Applied Machine Learning Engineer - Causal Inference Recommendation
DoorDash USA, San Francisco, CA, United States
About the Team
Come help us build the world's most reliable on-demand logistics engine for last-mile retail delivery! We're looking for an experienced machine learning engineer to help us develop the AI/ML to power DoorDash expand Merchant selection and growing Merchants.
About the Role
We’re looking for a passionate Applied Machine Learning expert to join our team. In this role, you will utilize our robust data and machine learning infrastructure to build recommendation systems and implement new AI solutions to expand restaurant selection and drive their growth. You’ll be conceptualizing, designing, and evaluating A/ML solutions. You will be expected to demonstrate a strong command of production-level machine learning and a passion for collaborating with multi-disciplinary teams to set the strategy and execute to grow our business.
You’re excited about this opportunity because you will…
- Develop production machine learning solutions, which are central intelligence to power multiple teams including Sales Operation, Product, and Marketing.
- Partner with engineering and product leaders to help shape the product roadmap leveraging AI/ML.
- Own the modeling life cycle end-to-end including feature creation, model development and deployment, experimentation, monitoring and explainability, and model maintenance.
- Find new ways to use diverse data sources and modeling techniques, such as NLP, ranking, personalization, image classification, and entity resolution to connect with merchants at the right time and provide an AI-driven world-class merchant experience.
We’re excited about you because you have…
- 1+ years of industry experience post PhD or 3+ years of industry experience post graduate degree developing machine learning models with business impact.
- Expertise in applied ML for Causal Inference and Recommendation Systems - both classical and deep learning based. Additional familiarity with experimentation, computer vision, and LLMs!

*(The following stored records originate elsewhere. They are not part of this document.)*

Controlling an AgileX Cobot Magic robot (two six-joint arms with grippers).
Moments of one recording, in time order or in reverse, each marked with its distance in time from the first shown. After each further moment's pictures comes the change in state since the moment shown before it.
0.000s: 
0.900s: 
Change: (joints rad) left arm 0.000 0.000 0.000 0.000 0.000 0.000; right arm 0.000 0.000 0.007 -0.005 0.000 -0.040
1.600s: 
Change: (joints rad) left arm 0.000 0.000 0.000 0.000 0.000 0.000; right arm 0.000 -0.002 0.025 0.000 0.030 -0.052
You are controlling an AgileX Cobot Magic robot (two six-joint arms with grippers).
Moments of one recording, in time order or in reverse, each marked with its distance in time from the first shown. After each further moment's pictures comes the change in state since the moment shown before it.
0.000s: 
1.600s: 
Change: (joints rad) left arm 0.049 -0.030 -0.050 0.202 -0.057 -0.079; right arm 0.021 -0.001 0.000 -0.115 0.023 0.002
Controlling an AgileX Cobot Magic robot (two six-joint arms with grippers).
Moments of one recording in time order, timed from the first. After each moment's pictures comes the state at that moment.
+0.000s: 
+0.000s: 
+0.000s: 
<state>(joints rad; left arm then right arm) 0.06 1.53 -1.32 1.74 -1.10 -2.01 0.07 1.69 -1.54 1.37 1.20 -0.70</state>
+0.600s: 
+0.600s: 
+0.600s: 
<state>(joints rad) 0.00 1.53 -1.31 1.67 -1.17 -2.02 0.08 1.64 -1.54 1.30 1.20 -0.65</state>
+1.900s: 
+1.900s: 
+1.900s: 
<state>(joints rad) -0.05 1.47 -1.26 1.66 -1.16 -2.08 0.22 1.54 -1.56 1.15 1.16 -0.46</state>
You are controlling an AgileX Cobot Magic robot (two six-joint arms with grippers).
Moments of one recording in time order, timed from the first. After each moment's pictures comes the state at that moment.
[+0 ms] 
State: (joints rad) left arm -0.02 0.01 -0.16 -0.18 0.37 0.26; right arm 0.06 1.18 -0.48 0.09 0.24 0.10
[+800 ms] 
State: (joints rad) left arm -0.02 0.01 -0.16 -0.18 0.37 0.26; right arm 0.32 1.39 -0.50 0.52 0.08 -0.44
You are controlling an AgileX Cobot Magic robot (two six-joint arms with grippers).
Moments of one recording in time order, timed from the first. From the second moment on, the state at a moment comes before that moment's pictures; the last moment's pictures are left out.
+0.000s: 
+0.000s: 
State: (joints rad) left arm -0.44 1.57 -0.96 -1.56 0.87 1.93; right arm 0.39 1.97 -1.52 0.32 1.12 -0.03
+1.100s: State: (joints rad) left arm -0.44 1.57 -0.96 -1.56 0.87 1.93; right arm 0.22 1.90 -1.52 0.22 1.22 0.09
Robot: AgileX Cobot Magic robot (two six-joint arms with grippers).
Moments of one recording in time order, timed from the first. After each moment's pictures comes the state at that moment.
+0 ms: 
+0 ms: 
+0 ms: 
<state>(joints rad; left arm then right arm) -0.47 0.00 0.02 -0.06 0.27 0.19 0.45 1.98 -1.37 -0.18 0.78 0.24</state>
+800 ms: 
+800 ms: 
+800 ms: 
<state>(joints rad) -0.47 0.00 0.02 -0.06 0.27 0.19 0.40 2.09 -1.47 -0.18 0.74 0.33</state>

- M.S. or PhD in Statistics, Computer Science, Economics, Math, Operations Research, Physics, or other quantitative fields.
- Ability to communicate technical details to non-technical stakeholders.
- Strong machine learning background in Python; experience with Spark, PyTorch or TensorFlow preferred.
- Familiarity with Kotlin/Scala.
- You keep the mission in mind, take ideas and help them grow using data and rigorous testing, show evidence of progress and then double down.
- The desire for impact with a growth-minded and collaborative mindset.